Secondary effects of the increases cogging force could impact the buoy’s capability to absorb energy from the ocean waves and it may impact the survivability of the mechanical structure. The frequency of the cogging force is of the same magnitude as the electrical frequency, the authors thereby believe that the buoy perceives the cogging force as the electrical damping force, i.e., as an additional damping every time the force is directed in the opposite direction of the translator’s velocity. The additional force decreases the translator’s capability to accelerate and achieve a high speed in the positive direction, and a secondary effect of the cogging can thereby be a decreasing power output. The opposite happens when the cogging force is directed in the direction of the translator’s velocity. The magnetic force increases the accelerating force, and increases the translator’s capability to achieve a higher velocity.

6. Conclusions

The longitudinal end effects of a linear permanent magnet synchronous generator, suggested for a wave power plant, have been studied. Parts of the results have been compared with simulations where the longitudinal ends are neglected.

The longitudinal end effects were identified to have an important impact on the generator’s magnetic circuit, such as significant contribution to the cogging force and core losses in the translator.

The results present a periodically varying value of the magnetic energy in the translator, where the peaks appear at the same distance as the pole width. The amplitude of the core loss is on the other hand independent of the total amount of energy, i.e., the number of active magnets, illustrated in Figure 8. The authors therefore state the following: the core losses in the translator are mainly raised by the shift of coupled magnets when the outermost magnet slips in to and out of the stator. In a rotating generator, where the longitudinal ends do not exist, these core losses are very likely significantly lower.

The cogging force has the same periodical shape as the total energy in the translator with peaks every 55 mm. If the cogging force was mainly raised by the stator teeth, the force would have had a much higher frequency, i.e., the peaks would be located with the same distance as the teeth. For this reason, the following statement has been made: the cogging force is mainly produced by the longitudinal ends, i.e., the main contribution to the total value of the force is when a magnet slips in or out of the stator. The results from the simulation where the longitudinal ends effects are neglected, see Figure 10, strengthen this conclusion. In the presented result in Figure 10, the amplitude of the force is significantly lower with a higher frequency.

However, the authors conclude that the cogging force neither increases nor decreases the wave power plant’s capability to absorb energy at rated speed and power output. The cogging force is synchronous with the electromagnetic damping force but significant smaller. At the relatively low speed that the generator is rated for, 0.7 m/s, the electromagnetic damping force is many times greater the cogging force when the output power reaches 25 kW.

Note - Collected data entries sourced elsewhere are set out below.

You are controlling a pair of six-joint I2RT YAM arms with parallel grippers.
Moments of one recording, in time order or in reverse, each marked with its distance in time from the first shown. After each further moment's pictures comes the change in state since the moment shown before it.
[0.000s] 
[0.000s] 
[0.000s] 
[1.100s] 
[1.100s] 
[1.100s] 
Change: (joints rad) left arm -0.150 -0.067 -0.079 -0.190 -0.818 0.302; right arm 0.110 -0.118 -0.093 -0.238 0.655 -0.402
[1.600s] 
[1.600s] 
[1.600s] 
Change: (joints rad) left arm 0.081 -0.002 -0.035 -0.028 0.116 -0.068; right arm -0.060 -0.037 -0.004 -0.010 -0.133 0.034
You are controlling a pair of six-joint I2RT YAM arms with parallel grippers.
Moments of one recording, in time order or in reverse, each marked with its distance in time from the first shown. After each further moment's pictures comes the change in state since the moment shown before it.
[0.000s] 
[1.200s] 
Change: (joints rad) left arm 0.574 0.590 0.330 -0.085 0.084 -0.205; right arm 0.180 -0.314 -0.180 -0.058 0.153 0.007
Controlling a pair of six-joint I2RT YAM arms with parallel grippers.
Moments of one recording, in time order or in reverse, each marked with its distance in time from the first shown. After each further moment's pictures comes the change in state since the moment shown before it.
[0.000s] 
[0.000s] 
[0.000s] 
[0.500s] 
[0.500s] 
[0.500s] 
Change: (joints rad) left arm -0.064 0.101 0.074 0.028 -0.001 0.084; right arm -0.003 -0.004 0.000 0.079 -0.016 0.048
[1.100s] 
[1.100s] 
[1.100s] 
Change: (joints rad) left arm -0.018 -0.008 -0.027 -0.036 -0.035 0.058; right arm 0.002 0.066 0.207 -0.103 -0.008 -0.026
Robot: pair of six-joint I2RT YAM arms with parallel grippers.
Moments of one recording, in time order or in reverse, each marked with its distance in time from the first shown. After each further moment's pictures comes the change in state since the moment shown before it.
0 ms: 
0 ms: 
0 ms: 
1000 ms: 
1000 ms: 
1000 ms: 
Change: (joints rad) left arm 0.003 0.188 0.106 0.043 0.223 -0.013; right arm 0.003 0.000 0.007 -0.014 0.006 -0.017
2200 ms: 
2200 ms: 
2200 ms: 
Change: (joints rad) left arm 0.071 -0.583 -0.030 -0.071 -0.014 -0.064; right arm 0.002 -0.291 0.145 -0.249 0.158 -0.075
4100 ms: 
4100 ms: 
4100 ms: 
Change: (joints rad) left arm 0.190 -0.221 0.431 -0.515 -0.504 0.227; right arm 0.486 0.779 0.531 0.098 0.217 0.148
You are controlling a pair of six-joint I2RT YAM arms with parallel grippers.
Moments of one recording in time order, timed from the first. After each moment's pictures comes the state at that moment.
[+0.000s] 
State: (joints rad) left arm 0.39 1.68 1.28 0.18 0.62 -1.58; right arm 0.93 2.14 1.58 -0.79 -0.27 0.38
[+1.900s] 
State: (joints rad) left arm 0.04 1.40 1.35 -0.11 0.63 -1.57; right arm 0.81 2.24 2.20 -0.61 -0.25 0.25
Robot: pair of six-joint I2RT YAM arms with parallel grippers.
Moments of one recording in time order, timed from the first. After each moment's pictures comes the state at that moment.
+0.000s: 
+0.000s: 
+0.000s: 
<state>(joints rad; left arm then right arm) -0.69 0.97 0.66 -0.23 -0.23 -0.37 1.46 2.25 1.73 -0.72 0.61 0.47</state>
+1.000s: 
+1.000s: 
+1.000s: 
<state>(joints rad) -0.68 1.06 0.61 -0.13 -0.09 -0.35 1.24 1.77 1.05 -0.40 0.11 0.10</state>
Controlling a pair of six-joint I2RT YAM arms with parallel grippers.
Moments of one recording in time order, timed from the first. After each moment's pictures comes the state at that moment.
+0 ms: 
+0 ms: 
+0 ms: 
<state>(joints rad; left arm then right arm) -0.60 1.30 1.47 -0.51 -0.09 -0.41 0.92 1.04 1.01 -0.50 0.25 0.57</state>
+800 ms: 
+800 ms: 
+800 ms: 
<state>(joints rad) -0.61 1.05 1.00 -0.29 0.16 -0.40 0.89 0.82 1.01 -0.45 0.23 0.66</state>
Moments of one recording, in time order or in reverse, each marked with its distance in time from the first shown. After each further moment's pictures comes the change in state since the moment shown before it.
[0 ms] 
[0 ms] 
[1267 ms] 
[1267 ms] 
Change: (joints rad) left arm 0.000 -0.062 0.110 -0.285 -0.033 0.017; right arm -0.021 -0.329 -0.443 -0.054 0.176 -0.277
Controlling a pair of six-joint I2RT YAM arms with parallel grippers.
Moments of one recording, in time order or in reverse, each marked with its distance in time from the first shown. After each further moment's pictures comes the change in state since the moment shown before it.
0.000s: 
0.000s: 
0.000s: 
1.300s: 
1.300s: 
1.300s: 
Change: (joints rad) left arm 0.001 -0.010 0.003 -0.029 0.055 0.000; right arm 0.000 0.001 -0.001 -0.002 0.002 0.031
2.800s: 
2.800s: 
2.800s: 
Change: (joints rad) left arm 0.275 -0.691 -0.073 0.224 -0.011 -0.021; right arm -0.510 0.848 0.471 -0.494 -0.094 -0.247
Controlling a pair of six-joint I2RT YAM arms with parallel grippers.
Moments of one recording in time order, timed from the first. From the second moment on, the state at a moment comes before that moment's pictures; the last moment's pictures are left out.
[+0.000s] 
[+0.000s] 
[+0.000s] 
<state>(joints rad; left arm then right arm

The additional core losses in the translator, caused by the longitudinal ends are relatively large. The authors do however not believe that the losses can cause thermal problems for the surface mounted permanent magnets, and is thereby not affecting the wave power plant system negative. The losses are also not large enough to motivate the use of a bigger buoy for wave energy absorption and do not cause any extra strain on the mechanical design.

However, the results call for additional investigations and comparisons with similar investigations on rotating generators, in order to fully identify the secondary effects of the longitudinal ends in a linear machine. Identification of these effects is necessary in order to determine which different design criteria should be applied by engineers depending on if they are constructing a linear or rotating machine.